哭声停了一会儿,然后响起乒乒乓乓的砸东西的声音,“滚开!我不想看到你!”
女孩哭的更凄厉了。
安静地站在门口,他听着房间里的哭声渐渐弱了下去,变成时断时续的抽噎声。过了一会儿,不知那孩子又想到了什么,房间里的东西又开始遭殃。他等待着对方情绪平复下来,光线变成金色又转变为橙红,最终黯淡地收起,而等到的却杰罗姆跑上来通知他,“晚餐准备好了。”
“小猪,吃饭了。”他再次唤道。
“不吃!”不知什么东西砸到了门上,发出很响的“砰”的一声。
他们两个尴尬地站了一会儿,杰罗姆先问道,“她没事吧?”
“没事,我去替她将晚饭端上来。”
晚餐的主菜是香煎小羊排佐以凤梨和甜椒的碎丁熬成的金棕色的酱汁,前菜有加了奶油酱的烤饼干,青豆、胡椒和烟三文鱼以及一小杯开胃用的槟酒,学徒说桶子里还有刚做好的巴菲,如果需要的话可以作为餐后甜点。他将每种东西都装了一点,放在托盘上,端到楼上时先知会妹妹一声,“我进来了,”才推开门进去。
“滚出去!”
歪过头躲开砸来的枕头,他环顾四周,发现房间里一片狼藉,东西丢的到处都是,好不容易才找到一块空的可放托盘的地方。将桌上的东西收拾清楚,打扫出足够的空地,他才扶着还在闹别扭的妹妹坐到桌前,“乖,先吃点东西。”

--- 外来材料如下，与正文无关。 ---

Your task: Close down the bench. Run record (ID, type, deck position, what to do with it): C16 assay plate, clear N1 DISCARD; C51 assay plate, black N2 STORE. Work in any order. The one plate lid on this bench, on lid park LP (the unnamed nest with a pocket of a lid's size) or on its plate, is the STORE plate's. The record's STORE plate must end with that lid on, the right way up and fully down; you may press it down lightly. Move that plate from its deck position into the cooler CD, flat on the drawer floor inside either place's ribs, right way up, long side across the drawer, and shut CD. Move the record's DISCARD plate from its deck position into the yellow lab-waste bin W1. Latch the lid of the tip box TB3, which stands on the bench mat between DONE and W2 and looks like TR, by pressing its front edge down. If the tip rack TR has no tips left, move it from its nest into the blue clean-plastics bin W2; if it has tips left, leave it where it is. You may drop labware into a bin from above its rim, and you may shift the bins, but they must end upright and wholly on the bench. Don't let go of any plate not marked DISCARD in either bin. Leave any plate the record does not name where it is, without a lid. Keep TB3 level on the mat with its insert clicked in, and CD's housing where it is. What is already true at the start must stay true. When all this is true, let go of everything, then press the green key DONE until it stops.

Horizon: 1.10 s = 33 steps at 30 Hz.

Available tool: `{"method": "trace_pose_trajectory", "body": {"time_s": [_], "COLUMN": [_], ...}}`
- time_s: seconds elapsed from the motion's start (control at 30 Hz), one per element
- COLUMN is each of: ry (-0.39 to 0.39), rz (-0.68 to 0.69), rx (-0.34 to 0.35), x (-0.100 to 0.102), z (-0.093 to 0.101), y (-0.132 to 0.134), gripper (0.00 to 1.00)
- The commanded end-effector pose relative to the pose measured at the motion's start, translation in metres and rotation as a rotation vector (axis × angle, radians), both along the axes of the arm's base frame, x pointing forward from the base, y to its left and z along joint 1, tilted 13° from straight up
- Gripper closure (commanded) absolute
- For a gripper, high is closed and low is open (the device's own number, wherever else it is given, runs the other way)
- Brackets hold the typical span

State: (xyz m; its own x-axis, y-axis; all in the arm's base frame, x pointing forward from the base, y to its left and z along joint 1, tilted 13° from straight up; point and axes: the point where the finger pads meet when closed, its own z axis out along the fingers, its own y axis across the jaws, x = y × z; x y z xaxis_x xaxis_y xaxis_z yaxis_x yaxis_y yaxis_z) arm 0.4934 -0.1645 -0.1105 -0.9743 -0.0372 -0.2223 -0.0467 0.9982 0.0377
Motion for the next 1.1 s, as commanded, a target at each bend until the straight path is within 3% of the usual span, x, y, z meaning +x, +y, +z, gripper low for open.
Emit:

“烦死人了!都说了不吃了!”女孩一挥胳膊,将托盘扫到地上,酱汁泼到他的长袍上,留下好大一块污渍。
房间里陷入僵硬的沉默。
“对不起……”女孩又开始抹眼泪,“我知道我做错了……”
“没关系的,”一看见妹妹委屈的样子,他就有些手足无措。小心翼翼地坐到妹妹身边,他伸出手揩去对方脸蛋上的泪痕,“可以洗掉的。”

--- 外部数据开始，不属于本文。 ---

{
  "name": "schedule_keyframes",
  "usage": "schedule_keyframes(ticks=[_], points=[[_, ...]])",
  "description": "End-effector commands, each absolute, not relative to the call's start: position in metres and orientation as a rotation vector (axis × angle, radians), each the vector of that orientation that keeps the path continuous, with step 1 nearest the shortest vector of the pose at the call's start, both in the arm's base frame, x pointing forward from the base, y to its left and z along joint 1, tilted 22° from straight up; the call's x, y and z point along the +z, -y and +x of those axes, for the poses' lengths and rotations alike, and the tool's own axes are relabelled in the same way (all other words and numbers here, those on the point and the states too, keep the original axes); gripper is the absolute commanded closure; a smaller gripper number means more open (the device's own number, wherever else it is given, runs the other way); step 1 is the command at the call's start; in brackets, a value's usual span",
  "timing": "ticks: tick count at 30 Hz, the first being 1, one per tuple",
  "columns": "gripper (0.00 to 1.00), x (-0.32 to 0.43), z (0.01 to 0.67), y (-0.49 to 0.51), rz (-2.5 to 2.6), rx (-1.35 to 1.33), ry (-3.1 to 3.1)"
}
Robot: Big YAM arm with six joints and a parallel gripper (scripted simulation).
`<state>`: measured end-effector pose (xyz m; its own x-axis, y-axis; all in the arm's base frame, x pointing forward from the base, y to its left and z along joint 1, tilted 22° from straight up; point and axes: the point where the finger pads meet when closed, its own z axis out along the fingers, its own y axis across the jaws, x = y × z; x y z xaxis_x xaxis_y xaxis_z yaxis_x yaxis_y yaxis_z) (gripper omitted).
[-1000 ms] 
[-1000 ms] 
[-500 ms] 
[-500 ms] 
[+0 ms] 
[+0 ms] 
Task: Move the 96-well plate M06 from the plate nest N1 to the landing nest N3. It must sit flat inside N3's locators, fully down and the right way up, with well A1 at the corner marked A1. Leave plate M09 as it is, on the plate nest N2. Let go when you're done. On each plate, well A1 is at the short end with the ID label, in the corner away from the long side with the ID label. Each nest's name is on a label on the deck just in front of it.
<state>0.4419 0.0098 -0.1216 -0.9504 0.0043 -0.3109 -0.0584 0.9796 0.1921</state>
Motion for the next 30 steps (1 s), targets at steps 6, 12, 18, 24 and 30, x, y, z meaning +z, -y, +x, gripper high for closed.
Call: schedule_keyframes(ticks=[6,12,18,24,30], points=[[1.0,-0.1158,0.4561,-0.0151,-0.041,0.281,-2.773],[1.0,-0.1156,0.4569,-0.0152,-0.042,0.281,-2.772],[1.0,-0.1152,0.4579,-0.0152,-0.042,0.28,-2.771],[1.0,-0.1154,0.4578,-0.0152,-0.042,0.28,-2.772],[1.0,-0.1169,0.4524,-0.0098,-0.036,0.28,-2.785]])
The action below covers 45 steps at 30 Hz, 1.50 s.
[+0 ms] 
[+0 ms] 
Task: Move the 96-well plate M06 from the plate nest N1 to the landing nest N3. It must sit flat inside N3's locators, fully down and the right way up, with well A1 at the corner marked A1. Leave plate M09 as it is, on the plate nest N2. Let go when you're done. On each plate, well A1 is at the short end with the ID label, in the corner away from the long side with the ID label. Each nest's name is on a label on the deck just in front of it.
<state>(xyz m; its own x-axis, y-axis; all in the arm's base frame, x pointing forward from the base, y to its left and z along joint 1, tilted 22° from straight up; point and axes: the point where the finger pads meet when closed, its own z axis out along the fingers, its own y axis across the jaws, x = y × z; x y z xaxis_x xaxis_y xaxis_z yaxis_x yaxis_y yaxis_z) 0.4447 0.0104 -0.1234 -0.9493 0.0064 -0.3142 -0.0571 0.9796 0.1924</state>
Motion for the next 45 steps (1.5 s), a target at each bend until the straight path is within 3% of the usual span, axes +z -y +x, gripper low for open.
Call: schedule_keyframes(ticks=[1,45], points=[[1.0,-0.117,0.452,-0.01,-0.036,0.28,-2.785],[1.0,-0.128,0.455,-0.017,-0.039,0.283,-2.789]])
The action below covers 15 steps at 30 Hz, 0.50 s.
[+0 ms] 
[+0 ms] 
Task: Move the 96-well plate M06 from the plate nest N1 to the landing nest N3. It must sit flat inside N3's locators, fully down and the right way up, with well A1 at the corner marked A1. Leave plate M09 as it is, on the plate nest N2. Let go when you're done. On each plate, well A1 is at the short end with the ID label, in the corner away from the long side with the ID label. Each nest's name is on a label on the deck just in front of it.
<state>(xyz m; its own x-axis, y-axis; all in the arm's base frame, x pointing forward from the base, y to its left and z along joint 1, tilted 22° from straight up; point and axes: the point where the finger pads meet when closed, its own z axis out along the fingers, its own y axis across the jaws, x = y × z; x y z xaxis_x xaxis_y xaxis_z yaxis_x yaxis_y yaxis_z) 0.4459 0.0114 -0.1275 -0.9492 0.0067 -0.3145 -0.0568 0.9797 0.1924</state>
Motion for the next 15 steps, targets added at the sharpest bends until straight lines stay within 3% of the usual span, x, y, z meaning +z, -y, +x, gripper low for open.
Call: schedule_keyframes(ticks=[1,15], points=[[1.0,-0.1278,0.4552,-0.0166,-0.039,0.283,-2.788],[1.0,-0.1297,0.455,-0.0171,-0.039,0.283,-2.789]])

然而他的妹妹情绪没有丝毫好转,反而哭的更厉害了,“我是不是很没用?什么事都做不好,你们都嫌弃我……”
“怎么会呢?”他捏了捏对方的脸,“你是我妹妹,我永远不会嫌弃你的。”
女孩拿哭得红肿的眼睛瞅着他,“你爱的是你妹妹,不是我。”
他愣了一下,终于知道这孩子在别扭什么了。
他终究还是忘记了,并不是每个人都像他这样惯于流浪,将一切的不适应和不如意都默默地藏在心底,隐忍着,直到忘却。女孩好像是适应了新的环境,努力表现出坚强乐观的模样,其实内心还是接受不了这样的事实,因此执着于在新的世界中寻找,乃至创造某种和旧的世界相类似的存在。而当这样的尝试失败后,愿望就变成了偏执,甚至偏见,固执地认为旧的世界比新的世界更好,这样她就能寻求到一种道德上的慰藉——她对新世界的不适应,不是她自己的错,而是世界的错。
这是他的疏忽,他本来可以为女孩创造一个接纳他的环境,可他越是表现出宠溺,却越将对方推向孤独的深渊。所有的荣耀与幸福都归于身体原本的主人,而不是那个外来的灵魂。天之骄女,受到身边人的追捧,仅仅是因为那具身体的能力,血缘、外貌以及天赋,而当这个灵魂试图在这个世界中留下自己的印记——那些从记忆深处打捞上来的属于文化的印记——却遭到了整个世界无情的否定。灵魂像是一个幽灵,寄居在身体中,人群来来往往,看到的都是身体,却无人倾听灵魂的呐喊。
他本该注意到的,但他忽略了。
“你忘记了?”他牵过妹妹的手,“我不是你的兄长,不过是另一个无意中漂泊于此的灵魂罢了。”
女孩不哭了,抽着鼻子,眨着眼睛望着他不说话。
“当我来到这个世界,我所遇见的第一个人就是你,拥有着这个灵魂的你,而不是原来的。”他凝视着那双翠绿清澈的眸子,回忆着他们第一次见面时,女孩灵动的眼神下藏着的不安的灵魂。“我不知道原本那个和你同名同姓、相貌一样的女孩是怎样的,我所认识的,只是你而已。”